● What is needed
From the line that contains "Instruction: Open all" through the line that contains "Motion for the", output every line of the listing below exactly and leave out all the rest.

%%

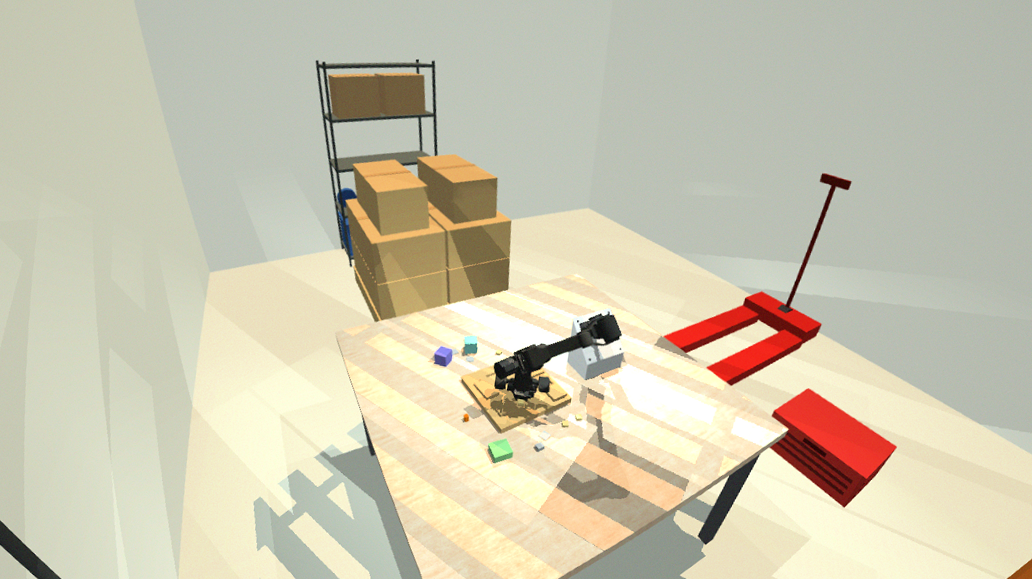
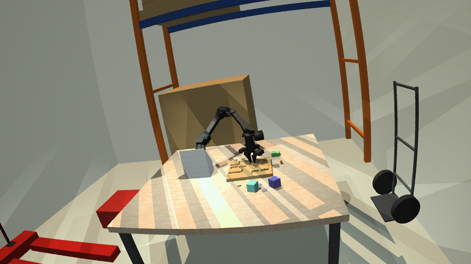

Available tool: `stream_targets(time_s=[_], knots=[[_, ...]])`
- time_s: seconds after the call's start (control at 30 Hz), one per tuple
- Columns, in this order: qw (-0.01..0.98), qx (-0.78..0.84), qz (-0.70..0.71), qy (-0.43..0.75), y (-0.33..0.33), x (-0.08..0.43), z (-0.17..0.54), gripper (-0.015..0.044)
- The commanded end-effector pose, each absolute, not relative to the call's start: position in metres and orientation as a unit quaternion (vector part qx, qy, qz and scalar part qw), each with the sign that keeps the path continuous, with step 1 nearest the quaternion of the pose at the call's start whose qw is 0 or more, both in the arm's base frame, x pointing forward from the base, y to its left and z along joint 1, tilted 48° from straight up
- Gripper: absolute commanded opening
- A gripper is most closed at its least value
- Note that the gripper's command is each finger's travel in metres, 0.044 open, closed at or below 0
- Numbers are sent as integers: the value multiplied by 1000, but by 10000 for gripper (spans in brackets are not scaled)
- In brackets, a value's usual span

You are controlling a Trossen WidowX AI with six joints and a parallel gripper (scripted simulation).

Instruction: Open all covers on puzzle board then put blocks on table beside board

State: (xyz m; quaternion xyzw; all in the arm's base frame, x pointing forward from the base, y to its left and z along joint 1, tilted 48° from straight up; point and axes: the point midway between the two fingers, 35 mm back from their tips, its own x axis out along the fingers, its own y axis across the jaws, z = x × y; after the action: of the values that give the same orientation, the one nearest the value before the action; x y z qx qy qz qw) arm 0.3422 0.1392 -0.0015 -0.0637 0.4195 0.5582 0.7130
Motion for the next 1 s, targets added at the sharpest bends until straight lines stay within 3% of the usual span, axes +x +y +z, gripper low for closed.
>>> stream_targets(time_s=[0.0, 0.33, 0.67, 0.97], knots=[[713, -63, 557, 420, 141, 342, -3, 144], [713, -62, 558, 420, 147, 342, -9, 144], [713, -63, 559, 419, 146, 342, -7, 80], [713, -63, 559, 419, 141, 343, -3, 80]])
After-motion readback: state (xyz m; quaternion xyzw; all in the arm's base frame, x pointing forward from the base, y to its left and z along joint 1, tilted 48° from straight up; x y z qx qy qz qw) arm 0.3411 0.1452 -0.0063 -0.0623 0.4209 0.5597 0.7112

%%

● Task output
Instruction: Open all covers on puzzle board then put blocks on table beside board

State: (xyz m; quaternion xyzw; all in the arm's base frame, x pointing forward from the base, y to its left and z along joint 1, tilted 48° from straight up; point and axes: the point midway between the two fingers, 35 mm back from their tips, its own x axis out along the fingers, its own y axis across the jaws, z = x × y; after the action: of the values that give the same orientation, the one nearest the value before the action; x y z qx qy qz qw) arm 0.3422 0.1392 -0.0015 -0.0637 0.4195 0.5582 0.7130
Motion for the next 1 s, targets added at the sharpest bends until straight lines stay within 3% of the usual span, axes +x +y +z, gripper low for closed.

Nothing further is needed for the answer.